# combregar amb rodes de molí



## Azzurra

Hole de nuevo, otra duda (y prometo que será la última... del día  ). En la misma novela he encontrado este dicho -creo- que dice :"combregar amb rodes de molí"... He ipotizado que sea algo come estar loco, como Don Quijote...  Pero me temo que necesito vuestra ayuda... ¡Gracias!


----------



## TraductoraPobleSec

Ecco, Azzurra: Combregar.


----------



## Antpax

Hola Azzurra:

El enllaç que ens ha donat la Tradu és perfecte. A més, et poso altre en castellà.

Salut.

Ant


----------



## Azzurra

¡Gracias!

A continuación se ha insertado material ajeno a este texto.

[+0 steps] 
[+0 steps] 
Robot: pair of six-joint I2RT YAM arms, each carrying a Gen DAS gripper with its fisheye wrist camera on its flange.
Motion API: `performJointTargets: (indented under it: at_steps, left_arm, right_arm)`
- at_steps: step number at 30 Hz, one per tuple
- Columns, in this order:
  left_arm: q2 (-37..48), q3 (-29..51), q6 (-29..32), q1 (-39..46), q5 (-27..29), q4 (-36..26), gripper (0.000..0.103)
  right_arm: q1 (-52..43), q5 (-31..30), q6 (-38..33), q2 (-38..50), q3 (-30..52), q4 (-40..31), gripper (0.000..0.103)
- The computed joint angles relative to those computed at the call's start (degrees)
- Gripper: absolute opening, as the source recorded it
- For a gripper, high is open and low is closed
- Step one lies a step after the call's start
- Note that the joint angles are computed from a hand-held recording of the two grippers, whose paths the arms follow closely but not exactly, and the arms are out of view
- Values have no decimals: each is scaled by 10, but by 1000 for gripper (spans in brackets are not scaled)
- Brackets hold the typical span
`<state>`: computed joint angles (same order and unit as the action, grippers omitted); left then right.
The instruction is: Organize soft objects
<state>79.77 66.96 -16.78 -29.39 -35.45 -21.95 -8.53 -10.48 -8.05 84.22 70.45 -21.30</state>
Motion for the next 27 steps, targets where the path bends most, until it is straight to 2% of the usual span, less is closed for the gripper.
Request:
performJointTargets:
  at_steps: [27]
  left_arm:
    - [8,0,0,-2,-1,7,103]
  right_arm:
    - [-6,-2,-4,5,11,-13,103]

Estaba totalmente equivocada... Ahora lo veo claro, ¡gracias por los enlaces!


----------



## Azzurra

Antes de liberaros, me surgio otra duda... Entonces, en un molino ¿una _roda_ es sinónimo de una _mola_?  Me parece entender que sí...


----------



## ernest_

No soy experto en molinos, pero en mi opinión la _mola_ es la parte del molino que muele, es como una rueda de piedra que da vueltas sobre otra piedra estática. Pero en esta frase _roda_ creo que se refiere a las aspas del molino y no a la _mola_.


----------



## RIU

Hola, 

No pas, Ernest, la roda de molí és la mola.


----------



## ernest_

RIU said:


> Hola,
> 
> No pas, Ernest, la roda de molí és la mola.



Ah, d'acord... ja he dit que no era un expert en molins


----------